> What is required: Transcribe each record as written.

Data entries
----------

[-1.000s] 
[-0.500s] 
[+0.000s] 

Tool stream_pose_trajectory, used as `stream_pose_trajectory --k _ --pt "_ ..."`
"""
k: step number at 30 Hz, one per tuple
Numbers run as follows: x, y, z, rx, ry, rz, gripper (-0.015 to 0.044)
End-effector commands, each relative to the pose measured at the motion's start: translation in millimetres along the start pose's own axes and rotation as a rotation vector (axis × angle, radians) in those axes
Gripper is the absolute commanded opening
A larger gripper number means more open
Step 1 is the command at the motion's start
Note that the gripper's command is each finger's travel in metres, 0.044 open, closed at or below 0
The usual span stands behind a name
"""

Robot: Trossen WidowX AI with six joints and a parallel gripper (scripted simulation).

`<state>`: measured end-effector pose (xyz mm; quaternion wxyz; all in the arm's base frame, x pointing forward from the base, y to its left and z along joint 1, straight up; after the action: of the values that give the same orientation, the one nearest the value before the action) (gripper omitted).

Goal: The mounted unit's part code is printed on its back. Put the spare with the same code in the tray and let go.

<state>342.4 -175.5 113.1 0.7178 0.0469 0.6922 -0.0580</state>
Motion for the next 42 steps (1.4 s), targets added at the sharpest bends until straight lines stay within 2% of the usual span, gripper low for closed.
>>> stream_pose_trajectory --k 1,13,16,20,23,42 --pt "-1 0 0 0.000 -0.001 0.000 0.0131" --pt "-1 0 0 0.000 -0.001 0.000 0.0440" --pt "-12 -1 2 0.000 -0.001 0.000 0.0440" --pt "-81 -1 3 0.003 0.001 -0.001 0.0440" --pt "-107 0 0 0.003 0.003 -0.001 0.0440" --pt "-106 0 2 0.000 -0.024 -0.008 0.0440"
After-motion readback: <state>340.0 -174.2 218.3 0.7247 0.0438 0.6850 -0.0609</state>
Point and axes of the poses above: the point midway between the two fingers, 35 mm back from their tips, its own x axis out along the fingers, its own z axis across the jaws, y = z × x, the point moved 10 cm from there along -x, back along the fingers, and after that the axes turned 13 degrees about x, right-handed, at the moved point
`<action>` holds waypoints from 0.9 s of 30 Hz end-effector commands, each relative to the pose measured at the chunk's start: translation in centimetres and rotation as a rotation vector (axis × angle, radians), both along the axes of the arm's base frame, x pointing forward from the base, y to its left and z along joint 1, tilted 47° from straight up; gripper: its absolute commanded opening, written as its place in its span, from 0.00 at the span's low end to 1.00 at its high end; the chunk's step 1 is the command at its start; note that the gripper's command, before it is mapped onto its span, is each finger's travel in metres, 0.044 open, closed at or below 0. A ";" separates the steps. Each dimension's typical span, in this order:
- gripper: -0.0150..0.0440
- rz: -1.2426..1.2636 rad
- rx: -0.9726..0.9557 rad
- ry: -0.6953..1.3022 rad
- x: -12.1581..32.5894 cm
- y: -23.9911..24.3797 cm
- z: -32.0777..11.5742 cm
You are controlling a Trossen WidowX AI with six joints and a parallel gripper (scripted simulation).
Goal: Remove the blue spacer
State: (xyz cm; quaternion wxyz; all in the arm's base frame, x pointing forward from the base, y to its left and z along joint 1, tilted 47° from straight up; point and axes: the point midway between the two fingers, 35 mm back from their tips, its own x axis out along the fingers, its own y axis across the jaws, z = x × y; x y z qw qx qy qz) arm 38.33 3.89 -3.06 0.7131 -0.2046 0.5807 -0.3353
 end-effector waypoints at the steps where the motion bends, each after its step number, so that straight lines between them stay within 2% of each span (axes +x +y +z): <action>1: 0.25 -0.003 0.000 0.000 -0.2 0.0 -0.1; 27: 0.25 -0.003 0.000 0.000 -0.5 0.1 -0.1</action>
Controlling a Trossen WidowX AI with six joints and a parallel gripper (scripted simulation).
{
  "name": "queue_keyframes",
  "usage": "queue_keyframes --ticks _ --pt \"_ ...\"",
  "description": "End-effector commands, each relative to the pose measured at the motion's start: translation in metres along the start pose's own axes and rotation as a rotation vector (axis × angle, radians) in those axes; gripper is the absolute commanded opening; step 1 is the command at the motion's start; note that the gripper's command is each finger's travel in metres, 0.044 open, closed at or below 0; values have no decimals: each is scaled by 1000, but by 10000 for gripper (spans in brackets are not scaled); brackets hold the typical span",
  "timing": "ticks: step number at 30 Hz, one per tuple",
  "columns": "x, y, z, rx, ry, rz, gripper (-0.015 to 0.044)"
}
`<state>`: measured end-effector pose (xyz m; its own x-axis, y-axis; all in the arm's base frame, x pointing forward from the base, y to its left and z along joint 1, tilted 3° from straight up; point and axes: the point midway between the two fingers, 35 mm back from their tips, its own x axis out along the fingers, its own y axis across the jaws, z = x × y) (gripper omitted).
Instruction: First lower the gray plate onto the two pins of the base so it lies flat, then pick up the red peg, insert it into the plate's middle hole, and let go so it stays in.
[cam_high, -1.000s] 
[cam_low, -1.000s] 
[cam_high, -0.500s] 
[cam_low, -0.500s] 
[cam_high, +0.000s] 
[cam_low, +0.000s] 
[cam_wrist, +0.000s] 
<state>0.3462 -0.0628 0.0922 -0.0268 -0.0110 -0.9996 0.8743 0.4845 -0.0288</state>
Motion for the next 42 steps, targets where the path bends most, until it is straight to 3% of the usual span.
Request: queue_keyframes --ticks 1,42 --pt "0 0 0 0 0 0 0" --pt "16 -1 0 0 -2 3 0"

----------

> Result of this task:
[-1.000s] 
[-0.500s] 
[+0.000s] 

Tool stream_pose_trajectory, used as `stream_pose_trajectory --k _ --pt "_ ..."`
"""
k: step number at 30 Hz, one per tuple
Numbers run as follows: x, y, z, rx, ry, rz, gripper (-0.015 to 0.044)
End-effector commands, each relative to the pose measured at the motion's start: translation in millimetres along the start pose's own axes and rotation as a rotation vector (axis × angle, radians) in those axes
Gripper is the absolute commanded opening
A larger gripper number means more open
Step 1 is the command at the motion's start
Note that the gripper's command is each finger's travel in metres, 0.044 open, closed at or below 0
The usual span stands behind a name
"""

Robot: Trossen WidowX AI with six joints and a parallel gripper (scripted simulation).

`<state>`: measured end-effector pose (xyz mm; quaternion wxyz; all in the arm's base frame, x pointing forward from the base, y to its left and z along joint 1, straight up; after the action: of the values that give the same orientation, the one nearest the value before the action) (gripper omitted).

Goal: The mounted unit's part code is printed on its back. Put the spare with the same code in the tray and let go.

<state>342.4 -175.5 113.1 0.7178 0.0469 0.6922 -0.0580</state>
Motion for the next 42 steps (1.4 s), targets added at the sharpest bends until straight lines stay within 2% of the usual span, gripper low for closed.
>>> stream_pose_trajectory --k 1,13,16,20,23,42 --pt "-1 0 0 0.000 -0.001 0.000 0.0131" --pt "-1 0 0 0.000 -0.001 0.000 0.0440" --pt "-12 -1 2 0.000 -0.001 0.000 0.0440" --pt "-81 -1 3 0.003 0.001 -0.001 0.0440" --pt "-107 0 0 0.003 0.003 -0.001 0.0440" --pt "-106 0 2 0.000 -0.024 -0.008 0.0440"
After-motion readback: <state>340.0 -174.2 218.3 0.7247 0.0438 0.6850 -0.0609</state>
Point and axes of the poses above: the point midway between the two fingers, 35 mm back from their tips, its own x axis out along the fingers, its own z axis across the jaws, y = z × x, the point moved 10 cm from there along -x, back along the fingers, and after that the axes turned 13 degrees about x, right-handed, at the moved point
`<action>` holds waypoints from 0.9 s of 30 Hz end-effector commands, each relative to the pose measured at the chunk's start: translation in centimetres and rotation as a rotation vector (axis × angle, radians), both along the axes of the arm's base frame, x pointing forward from the base, y to its left and z along joint 1, tilted 47° from straight up; gripper: its absolute commanded opening, written as its place in its span, from 0.00 at the span's low end to 1.00 at its high end; the chunk's step 1 is the command at its start; note that the gripper's command, before it is mapped onto its span, is each finger's travel in metres, 0.044 open, closed at or below 0. A ";" separates the steps. Each dimension's typical span, in this order:
- gripper: -0.0150..0.0440
- rz: -1.2426..1.2636 rad
- rx: -0.9726..0.9557 rad
- ry: -0.6953..1.3022 rad
- x: -12.1581..32.5894 cm
- y: -23.9911..24.3797 cm
- z: -32.0777..11.5742 cm
You are controlling a Trossen WidowX AI with six joints and a parallel gripper (scripted simulation).
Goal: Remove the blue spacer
State: (xyz cm; quaternion wxyz; all in the arm's base frame, x pointing forward from the base, y to its left and z along joint 1, tilted 47° from straight up; point and axes: the point midway between the two fingers, 35 mm back from their tips, its own x axis out along the fingers, its own y axis across the jaws, z = x × y; x y z qw qx qy qz) arm 38.33 3.89 -3.06 0.7131 -0.2046 0.5807 -0.3353
 end-effector waypoints at the steps where the motion bends, each after its step number, so that straight lines between them stay within 2% of each span (axes +x +y +z): <action>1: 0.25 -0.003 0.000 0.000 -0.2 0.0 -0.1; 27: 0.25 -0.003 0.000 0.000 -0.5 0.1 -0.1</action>
Controlling a Trossen WidowX AI with six joints and a parallel gripper (scripted simulation).
{
  "name": "queue_keyframes",
  "usage": "queue_keyframes --ticks _ --pt \"_ ...\"",
  "description": "End-effector commands, each relative to the pose measured at the motion's start: translation in metres along the start pose's own axes and rotation as a rotation vector (axis × angle, radians) in those axes; gripper is the absolute commanded opening; step 1 is the command at the motion's start; note that the gripper's command is each finger's travel in metres, 0.044 open, closed at or below 0; values have no decimals: each is scaled by 1000, but by 10000 for gripper (spans in brackets are not scaled); brackets hold the typical span",
  "timing": "ticks: step number at 30 Hz, one per tuple",
  "columns": "x, y, z, rx, ry, rz, gripper (-0.015 to 0.044)"
}
`<state>`: measured end-effector pose (xyz m; its own x-axis, y-axis; all in the arm's base frame, x pointing forward from the base, y to its left and z along joint 1, tilted 3° from straight up; point and axes: the point midway between the two fingers, 35 mm back from their tips, its own x axis out along the fingers, its own y axis across the jaws, z = x × y) (gripper omitted).
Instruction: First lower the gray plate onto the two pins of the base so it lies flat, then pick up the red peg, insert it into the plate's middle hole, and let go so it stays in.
[cam_high, -1.000s] 
[cam_low, -1.000s] 
[cam_high, -0.500s] 
[cam_low, -0.500s] 
[cam_high, +0.000s] 
[cam_low, +0.000s] 
[cam_wrist, +0.000s] 
<state>0.3462 -0.0628 0.0922 -0.0268 -0.0110 -0.9996 0.8743 0.4845 -0.0288</state>
Motion for the next 42 steps, targets where the path bends most, until it is straight to 3% of the usual span.
Request: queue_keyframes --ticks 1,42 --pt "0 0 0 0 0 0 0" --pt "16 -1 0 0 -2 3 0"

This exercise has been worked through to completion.